Copy the data from the line that contains "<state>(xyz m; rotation" to its last line, exactly, including both of those lines and leaving out everything before.
*-*-*
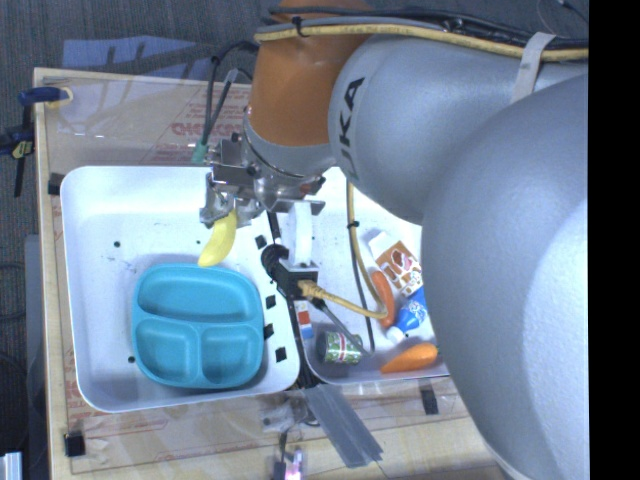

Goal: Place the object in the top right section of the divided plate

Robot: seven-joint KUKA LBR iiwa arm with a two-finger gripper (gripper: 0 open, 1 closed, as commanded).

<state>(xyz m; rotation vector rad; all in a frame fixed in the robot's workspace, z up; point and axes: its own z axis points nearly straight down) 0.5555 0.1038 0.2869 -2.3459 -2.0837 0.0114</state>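
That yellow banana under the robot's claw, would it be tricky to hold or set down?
Probably a little. The banana looks smooth and glossy, so it may slip between hard fingers. Its curved, tapered shape could let it rock or swivel when released. It appears to be a small toy, so likely light and stiff.

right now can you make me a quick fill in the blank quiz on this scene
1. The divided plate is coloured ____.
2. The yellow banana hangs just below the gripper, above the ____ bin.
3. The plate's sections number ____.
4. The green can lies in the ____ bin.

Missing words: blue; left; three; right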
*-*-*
Answer box.
<state>(xyz m; rotation vector rad; all in a frame fixed in the robot's workspace, z up; point and axes: its own z axis points nearly straight down) 0.5555 0.1038 0.2869 -2.3459 -2.0837 0.0114</state>
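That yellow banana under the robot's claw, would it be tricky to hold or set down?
Probably a little. The banana looks smooth and glossy, so it may slip between hard fingers. Its curved, tapered shape could let it rock or swivel when released. It appears to be a small toy, so likely light and stiff.

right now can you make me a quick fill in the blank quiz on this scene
1. The divided plate is coloured ____.
2. The yellow banana hangs just below the gripper, above the ____ bin.
3. The plate's sections number ____.
4. The green can lies in the ____ bin.

Missing words: blue; left; three; right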

The output for this exercise is complete.